Für einem Neubau mit 130qm und einem Energiebedarf von 57 kWh/qm*a ergibt sich ein Jahres-Energiebedarf von ca. 7.500 kWh. Bei einem Gasbrennwertsystem mit Solarthermie für WW und Heizung entstehen für die Solarthermie Mehrkosten von ca. € 5.000. Einsparung mit Solarthermie liegt "optimistisch" bei 30%. Die Kosten p.a. für 7.500kWh mit €0,07/kWh Gaspreis liegen bei € 525. Ersparnis 30% = € 157 p.a. Warum sollte ich € 5.000 investieren wenn es 32 Jahre dauert bis es sich amortisiert. Dabei wurden noch nicht einmal die Betriebs- und Reparaturkosten einbezogen.
Antwort von Energieberatung GeBS Ingenieurbüro

Bei EEWG- Bund ist vorgeschrieben das wir im Neubau 50 % von Wärmebedarf mit Erneuerbaren Energien abdecken müssen. Ea gehts nur mit Biomasse Anlage oder mit Wärmepumpen. BW Kessel mit Solaranlage reicht nicht.

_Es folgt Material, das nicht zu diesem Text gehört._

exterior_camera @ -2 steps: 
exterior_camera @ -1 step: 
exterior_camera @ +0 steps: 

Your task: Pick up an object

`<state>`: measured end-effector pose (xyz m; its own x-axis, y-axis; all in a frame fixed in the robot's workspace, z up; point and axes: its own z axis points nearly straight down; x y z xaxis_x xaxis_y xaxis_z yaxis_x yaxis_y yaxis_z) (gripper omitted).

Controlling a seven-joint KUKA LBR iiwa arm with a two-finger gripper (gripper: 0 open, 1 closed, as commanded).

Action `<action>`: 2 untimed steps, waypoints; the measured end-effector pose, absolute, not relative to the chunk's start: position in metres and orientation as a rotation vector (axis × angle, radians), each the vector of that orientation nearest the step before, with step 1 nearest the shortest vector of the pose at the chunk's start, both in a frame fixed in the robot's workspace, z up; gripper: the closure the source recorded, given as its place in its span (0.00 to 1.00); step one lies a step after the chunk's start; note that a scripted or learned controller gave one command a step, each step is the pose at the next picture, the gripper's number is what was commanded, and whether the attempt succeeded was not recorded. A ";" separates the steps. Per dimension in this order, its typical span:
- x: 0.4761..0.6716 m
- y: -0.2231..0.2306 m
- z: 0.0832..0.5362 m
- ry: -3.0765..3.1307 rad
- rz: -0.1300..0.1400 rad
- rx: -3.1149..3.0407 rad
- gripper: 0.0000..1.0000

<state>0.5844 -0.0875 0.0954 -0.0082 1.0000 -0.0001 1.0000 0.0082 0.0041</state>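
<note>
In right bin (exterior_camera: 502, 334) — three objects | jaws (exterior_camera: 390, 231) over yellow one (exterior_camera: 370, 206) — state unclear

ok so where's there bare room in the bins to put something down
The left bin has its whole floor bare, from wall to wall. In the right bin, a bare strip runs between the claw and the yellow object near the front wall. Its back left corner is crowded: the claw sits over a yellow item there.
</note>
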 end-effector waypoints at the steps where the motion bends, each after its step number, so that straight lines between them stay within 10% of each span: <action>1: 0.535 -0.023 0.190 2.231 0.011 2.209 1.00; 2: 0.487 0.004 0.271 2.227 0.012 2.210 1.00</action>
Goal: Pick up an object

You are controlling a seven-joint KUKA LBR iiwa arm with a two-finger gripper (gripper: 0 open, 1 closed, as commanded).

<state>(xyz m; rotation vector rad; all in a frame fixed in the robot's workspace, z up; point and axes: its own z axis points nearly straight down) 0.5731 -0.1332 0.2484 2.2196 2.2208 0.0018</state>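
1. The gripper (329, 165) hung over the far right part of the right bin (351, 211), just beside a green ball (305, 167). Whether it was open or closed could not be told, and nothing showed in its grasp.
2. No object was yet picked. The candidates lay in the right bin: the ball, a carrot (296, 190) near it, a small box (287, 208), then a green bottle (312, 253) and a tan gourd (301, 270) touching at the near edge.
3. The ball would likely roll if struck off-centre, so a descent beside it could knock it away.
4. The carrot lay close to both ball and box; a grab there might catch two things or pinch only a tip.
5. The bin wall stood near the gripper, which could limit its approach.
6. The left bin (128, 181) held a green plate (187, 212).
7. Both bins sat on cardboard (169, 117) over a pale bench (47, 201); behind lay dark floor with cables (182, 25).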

Brauche ich als Bauherr einen Durchbruchsplan bzw. Leitungsplan?

Brauche ich als Bauherr einen Durchbruchsplan bzw. Leitungsplan (Elektro und Heizungsplan) für die Baugenehmigung bzw. kurz danach vor dem Baubeginn oder doch nicht und die ausführende Firma (Heizungsbauer, Elektriker, Sanitärfirma) macht die Pläne beim Begehen des Rohbaus selber und besser ? was macht Sinn zu machen? Auf dieser Seite geht es nicht klar hervor ob man beim EFH die Pläne als Bauherr doch machen lassen muss bevor man anfängt zu bauen oder doch nicht... danke sehr zumindest bin ich nicht durchgedrungen um es 100% zu wissen
Antwort von GESBB - Ingenieurbüro

Baurechtlich bestehen diesbezüglich keine Anforderungen/ Notwendigkeiten.
Aus wirtschaftlicher Sicht sollte man jedoch auf eine fachgerechte Anlagendimensionierung Wert
legen.
Die Kosten für einen spezialisierten TGA Planer für EFH sind mit ~ 1T€ sicherlich gering.